__Activity__: Whichever lines include the word "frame", copy them as they appear in the data.

#### Data block

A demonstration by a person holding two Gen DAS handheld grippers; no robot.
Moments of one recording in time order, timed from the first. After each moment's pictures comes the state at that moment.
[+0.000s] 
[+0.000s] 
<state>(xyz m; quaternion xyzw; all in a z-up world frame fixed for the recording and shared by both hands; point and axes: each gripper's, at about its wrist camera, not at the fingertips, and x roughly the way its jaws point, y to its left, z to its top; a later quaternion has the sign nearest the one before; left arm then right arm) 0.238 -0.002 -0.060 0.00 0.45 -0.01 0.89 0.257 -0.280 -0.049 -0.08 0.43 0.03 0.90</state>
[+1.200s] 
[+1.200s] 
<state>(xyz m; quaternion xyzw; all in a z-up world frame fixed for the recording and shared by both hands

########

__Written answer__:
<state>(xyz m; quaternion xyzw; all in a z-up world frame fixed for the recording and shared by both hands; point and axes: each gripper's, at about its wrist camera, not at the fingertips, and x roughly the way its jaws point, y to its left, z to its top; a later quaternion has the sign nearest the one before; left arm then right arm) 0.238 -0.002 -0.060 0.00 0.45 -0.01 0.89 0.257 -0.280 -0.049 -0.08 0.43 0.03 0.90</state>
<state>(xyz m; quaternion xyzw; all in a z-up world frame fixed for the recording and shared by both hands

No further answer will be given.